Exercise input.
==*==

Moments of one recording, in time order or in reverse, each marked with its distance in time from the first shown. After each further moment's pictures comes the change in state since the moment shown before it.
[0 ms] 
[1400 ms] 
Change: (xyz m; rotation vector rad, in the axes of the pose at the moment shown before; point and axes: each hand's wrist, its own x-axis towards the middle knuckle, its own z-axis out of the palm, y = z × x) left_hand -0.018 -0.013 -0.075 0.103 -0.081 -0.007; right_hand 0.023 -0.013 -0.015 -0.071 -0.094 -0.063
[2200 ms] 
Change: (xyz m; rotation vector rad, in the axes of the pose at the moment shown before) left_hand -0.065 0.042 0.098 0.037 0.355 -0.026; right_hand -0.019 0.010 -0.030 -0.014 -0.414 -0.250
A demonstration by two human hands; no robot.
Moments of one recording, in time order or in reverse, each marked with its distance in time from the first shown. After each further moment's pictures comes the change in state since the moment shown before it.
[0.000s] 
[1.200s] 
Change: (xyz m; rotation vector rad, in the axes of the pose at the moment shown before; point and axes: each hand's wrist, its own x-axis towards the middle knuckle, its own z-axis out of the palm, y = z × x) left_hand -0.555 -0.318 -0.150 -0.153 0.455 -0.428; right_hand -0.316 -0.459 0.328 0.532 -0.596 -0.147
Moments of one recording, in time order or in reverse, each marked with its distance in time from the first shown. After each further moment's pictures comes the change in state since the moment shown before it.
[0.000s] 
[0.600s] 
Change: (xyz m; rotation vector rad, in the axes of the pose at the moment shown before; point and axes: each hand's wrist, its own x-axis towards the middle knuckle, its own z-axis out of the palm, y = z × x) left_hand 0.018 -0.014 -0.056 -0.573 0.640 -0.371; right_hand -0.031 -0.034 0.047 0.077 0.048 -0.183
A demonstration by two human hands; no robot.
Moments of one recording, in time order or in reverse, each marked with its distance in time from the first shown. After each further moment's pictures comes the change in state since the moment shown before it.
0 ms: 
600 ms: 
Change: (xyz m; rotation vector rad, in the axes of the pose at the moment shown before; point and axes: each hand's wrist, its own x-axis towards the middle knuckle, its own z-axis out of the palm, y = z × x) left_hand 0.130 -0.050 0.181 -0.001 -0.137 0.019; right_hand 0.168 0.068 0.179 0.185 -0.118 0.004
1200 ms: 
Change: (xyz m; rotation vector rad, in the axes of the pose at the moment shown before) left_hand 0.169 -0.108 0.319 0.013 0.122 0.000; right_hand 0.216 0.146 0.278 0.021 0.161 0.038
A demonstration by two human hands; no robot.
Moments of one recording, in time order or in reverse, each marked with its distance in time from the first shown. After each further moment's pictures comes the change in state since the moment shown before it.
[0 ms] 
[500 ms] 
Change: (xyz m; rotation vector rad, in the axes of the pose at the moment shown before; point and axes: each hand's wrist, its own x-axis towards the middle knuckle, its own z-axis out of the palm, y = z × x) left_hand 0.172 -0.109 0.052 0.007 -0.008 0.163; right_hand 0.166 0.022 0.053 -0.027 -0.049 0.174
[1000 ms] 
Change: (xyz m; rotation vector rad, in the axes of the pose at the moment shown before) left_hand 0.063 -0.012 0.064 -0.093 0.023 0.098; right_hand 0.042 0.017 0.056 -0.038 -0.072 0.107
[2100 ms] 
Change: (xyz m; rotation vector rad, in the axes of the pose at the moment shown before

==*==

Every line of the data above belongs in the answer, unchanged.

Exercise response.
Moments of one recording, in time order or in reverse, each marked with its distance in time from the first shown. After each further moment's pictures comes the change in state since the moment shown before it.
[0 ms] 
[1400 ms] 
Change: (xyz m; rotation vector rad, in the axes of the pose at the moment shown before; point and axes: each hand's wrist, its own x-axis towards the middle knuckle, its own z-axis out of the palm, y = z × x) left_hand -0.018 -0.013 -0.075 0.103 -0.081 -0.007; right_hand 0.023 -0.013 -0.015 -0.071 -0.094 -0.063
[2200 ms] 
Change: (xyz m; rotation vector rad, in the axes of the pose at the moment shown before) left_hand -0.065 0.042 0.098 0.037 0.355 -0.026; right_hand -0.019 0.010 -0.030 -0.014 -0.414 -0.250
A demonstration by two human hands; no robot.
Moments of one recording, in time order or in reverse, each marked with its distance in time from the first shown. After each further moment's pictures comes the change in state since the moment shown before it.
[0.000s] 
[1.200s] 
Change: (xyz m; rotation vector rad, in the axes of the pose at the moment shown before; point and axes: each hand's wrist, its own x-axis towards the middle knuckle, its own z-axis out of the palm, y = z × x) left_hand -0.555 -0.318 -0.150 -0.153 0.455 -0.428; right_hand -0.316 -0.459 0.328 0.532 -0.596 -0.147
Moments of one recording, in time order or in reverse, each marked with its distance in time from the first shown. After each further moment's pictures comes the change in state since the moment shown before it.
[0.000s] 
[0.600s] 
Change: (xyz m; rotation vector rad, in the axes of the pose at the moment shown before; point and axes: each hand's wrist, its own x-axis towards the middle knuckle, its own z-axis out of the palm, y = z × x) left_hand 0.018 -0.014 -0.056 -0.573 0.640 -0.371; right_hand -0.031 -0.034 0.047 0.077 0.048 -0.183
A demonstration by two human hands; no robot.
Moments of one recording, in time order or in reverse, each marked with its distance in time from the first shown. After each further moment's pictures comes the change in state since the moment shown before it.
0 ms: 
600 ms: 
Change: (xyz m; rotation vector rad, in the axes of the pose at the moment shown before; point and axes: each hand's wrist, its own x-axis towards the middle knuckle, its own z-axis out of the palm, y = z × x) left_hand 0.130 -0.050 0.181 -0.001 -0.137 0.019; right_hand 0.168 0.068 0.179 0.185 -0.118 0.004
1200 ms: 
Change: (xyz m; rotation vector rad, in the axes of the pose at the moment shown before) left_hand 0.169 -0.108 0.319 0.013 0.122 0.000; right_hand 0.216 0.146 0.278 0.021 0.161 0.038
A demonstration by two human hands; no robot.
Moments of one recording, in time order or in reverse, each marked with its distance in time from the first shown. After each further moment's pictures comes the change in state since the moment shown before it.
[0 ms] 
[500 ms] 
Change: (xyz m; rotation vector rad, in the axes of the pose at the moment shown before; point and axes: each hand's wrist, its own x-axis towards the middle knuckle, its own z-axis out of the palm, y = z × x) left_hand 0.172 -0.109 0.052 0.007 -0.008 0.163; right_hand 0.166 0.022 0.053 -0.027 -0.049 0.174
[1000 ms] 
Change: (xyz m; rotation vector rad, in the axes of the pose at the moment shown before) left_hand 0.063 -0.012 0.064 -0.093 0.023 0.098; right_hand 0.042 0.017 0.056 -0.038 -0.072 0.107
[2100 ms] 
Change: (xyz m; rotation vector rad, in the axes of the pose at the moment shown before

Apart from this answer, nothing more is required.